I tried searching on the internet for examples where ceilings have collapsed because of excessive loft load, but could not find anything conclusive. If ceiling joists really can't make more than a few kilos, then surely everybody's ceilings in the country will be collapsing left, right and centre!

I've not floored my loft yet but I will hopefully do it next summer.
 
On the last loft conversion I done, a previous owner had laid 4x2s across the existing joists to take a floor. The ceiling didn't collapse but it did sag, about 3in at the worst point.

You need to put the right size joists in.
 
The odd thing is that our 1930's semi has 3"x2" joists on the ground floor and there is a basement underneath !

The floor has a lot of bounce in it and I will be fitting a couple of 6"x2"s in each room to reduce some of the bounce, but that has held all the furniture for the ground floor for the last 70 years.

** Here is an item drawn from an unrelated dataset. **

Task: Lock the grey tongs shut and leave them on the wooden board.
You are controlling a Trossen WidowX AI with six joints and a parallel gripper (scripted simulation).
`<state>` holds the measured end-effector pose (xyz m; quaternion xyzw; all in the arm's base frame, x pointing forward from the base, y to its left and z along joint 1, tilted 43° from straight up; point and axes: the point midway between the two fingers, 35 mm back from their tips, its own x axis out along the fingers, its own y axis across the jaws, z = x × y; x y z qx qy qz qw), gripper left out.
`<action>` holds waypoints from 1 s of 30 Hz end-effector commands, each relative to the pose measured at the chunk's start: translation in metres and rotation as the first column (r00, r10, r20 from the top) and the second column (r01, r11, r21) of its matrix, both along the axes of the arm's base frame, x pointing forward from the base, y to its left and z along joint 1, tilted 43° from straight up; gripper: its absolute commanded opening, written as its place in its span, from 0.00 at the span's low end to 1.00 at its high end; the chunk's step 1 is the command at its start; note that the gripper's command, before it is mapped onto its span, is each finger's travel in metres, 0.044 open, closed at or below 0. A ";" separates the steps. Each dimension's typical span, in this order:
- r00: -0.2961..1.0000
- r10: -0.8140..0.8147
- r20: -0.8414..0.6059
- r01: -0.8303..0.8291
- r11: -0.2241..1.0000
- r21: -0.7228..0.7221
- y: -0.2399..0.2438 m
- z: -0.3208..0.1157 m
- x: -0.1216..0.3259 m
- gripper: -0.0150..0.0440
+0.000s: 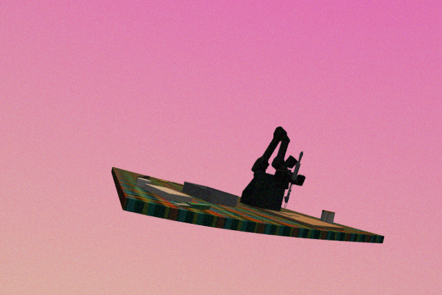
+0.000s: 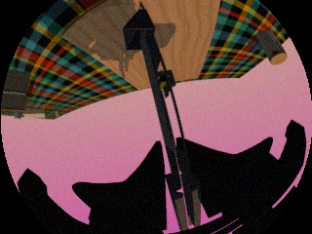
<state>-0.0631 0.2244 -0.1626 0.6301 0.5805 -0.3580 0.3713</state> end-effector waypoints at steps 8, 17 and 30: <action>1.000 0.001 0.004 -0.001 1.000 0.012 0.002 0.003 0.000 0.00; 1.000 0.001 0.004 -0.001 1.000 0.012 0.002 0.003 0.000 0.00; 1.000 0.000 0.007 0.000 1.000 0.003 0.003 0.000 0.000 0.00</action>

I think to be honest the calculations are based on worse case situations such as a pair of 48 stone Americans sitting in big heavy chairs. and lots of heavy furniture. Building regulations have to account for these possibilities they can't assume that you'll never have more than two 15 stone people at any one time standing on that area. They also have to assume that you are likely to be practicing start jumps !.

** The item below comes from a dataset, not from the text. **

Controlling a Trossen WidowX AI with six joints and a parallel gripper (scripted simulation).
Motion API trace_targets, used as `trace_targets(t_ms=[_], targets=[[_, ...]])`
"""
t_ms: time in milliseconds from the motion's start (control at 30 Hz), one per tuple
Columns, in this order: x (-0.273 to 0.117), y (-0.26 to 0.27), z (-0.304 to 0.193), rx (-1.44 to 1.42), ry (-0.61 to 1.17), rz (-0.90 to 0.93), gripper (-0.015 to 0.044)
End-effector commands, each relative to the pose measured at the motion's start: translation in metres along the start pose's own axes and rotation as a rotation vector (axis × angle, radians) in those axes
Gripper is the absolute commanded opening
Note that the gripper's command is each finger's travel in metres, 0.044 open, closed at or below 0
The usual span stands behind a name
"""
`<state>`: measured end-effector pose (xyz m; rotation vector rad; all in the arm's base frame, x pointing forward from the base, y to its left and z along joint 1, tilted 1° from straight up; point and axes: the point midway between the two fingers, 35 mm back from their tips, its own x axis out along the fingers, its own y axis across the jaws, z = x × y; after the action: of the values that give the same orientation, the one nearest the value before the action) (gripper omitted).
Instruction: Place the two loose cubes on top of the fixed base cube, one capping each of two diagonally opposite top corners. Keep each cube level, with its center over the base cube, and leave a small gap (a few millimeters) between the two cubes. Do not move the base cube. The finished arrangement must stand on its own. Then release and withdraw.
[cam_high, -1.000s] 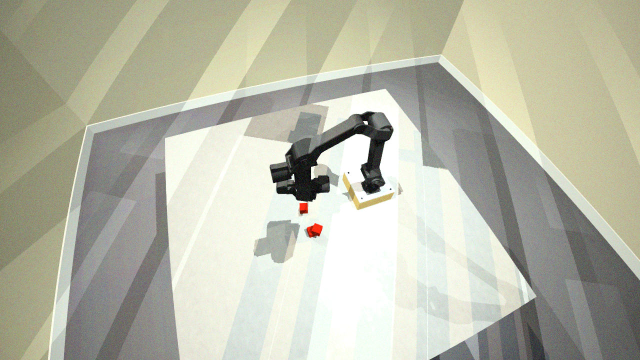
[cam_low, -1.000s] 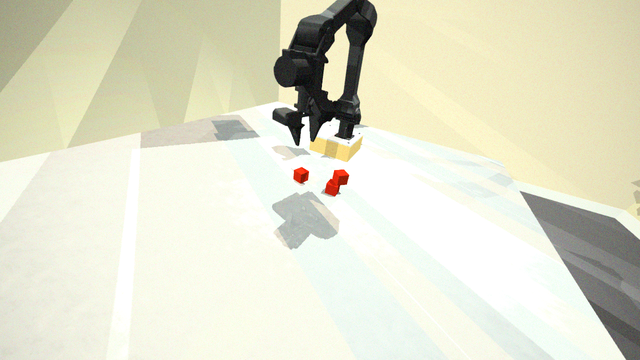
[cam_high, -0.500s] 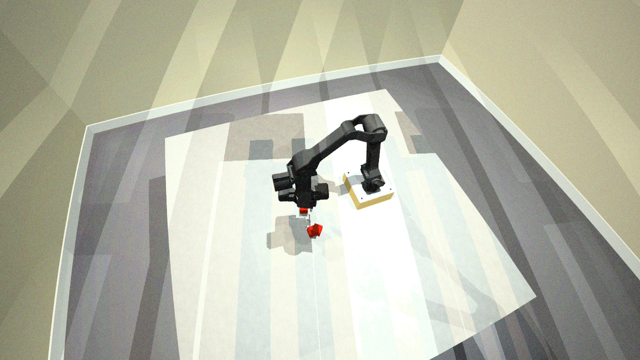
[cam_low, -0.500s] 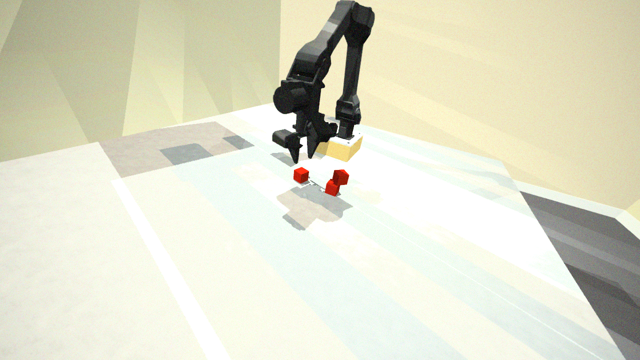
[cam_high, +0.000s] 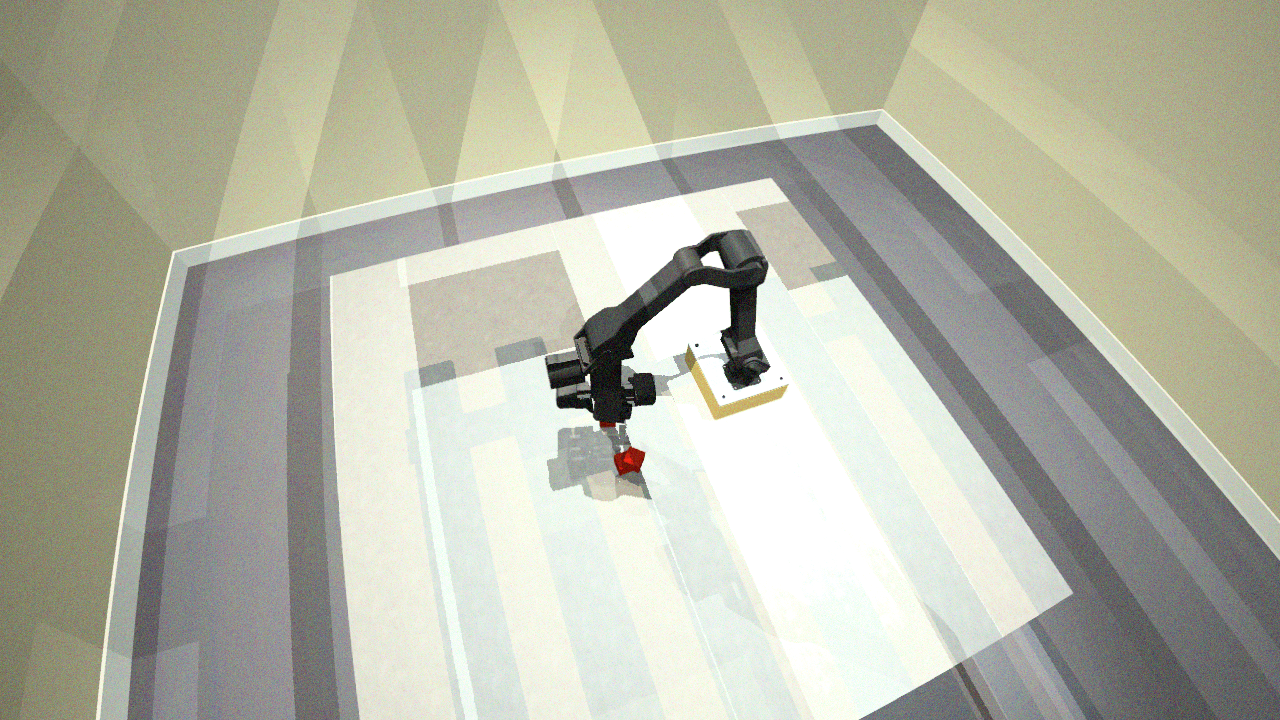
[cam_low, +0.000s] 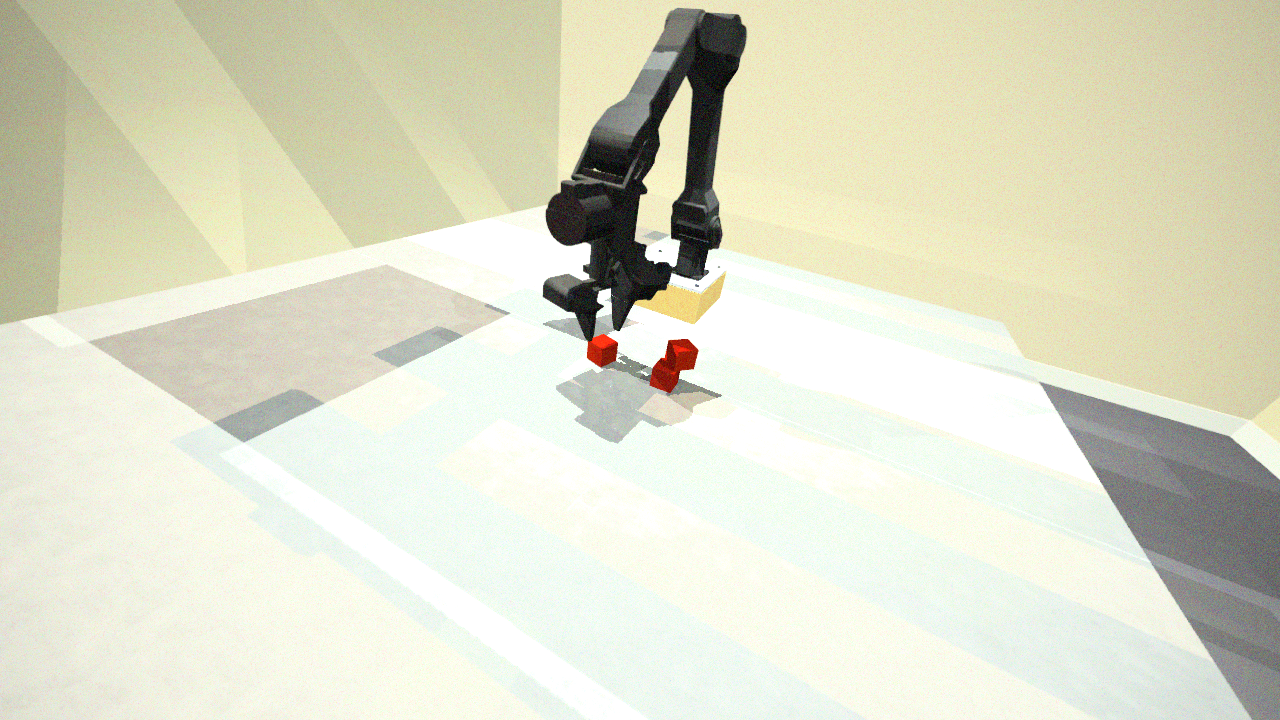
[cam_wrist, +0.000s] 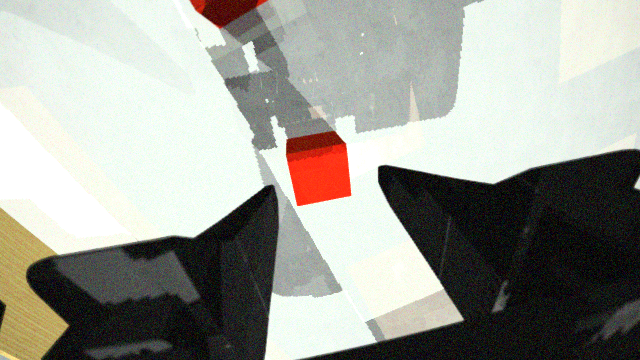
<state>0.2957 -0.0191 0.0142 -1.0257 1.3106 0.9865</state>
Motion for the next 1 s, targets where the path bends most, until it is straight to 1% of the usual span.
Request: trace_targets(t_ms=[0, 433, 633, 800, 967], targets=[[0.010, 0.001, 0.000, -0.006, 0.003, 0.008, 0.0265], [0.028, 0.002, -0.001, -0.006, 0.003, 0.008, 0.0265], [0.028, 0.002, -0.001, -0.006, 0.003, 0.008, 0.0107], [0.026, 0.002, -0.001, -0.006, 0.003, 0.008, 0.0105], [0.012, -0.001, 0.000, -0.006, 0.003, 0.008, 0.0105]])
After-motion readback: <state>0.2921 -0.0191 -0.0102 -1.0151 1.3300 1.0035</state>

So in reality you can probably get away with not going to the trouble of being to spec. But it does then raise the question of what happens if someone does hurt themselves or when you come to sell the house what happens if an inspection turns up something that isn't right it would make it mighty difficult to sell.

Personally I'm planning on making our loft space useable for tidy easy access storage, so will be boarding out the loft and insulating rafters etc. But seeing as how I am likely to store heavy books up there I will build up the the 3x2's to 6x2's as I'm not confident that it will be strong enough otherwise, and enables me to put more insulation up there. I'm not going to the trouble of steal supports or anything complicated like that.
 
When you decide on the flooring material, just a suggestion but get 1 piece.
take it home & make sure that you can actually get that piece up into the loft.

It can be very embarrassing to find that you cannot get the load of sheets you have just had cut to size up there because its too long.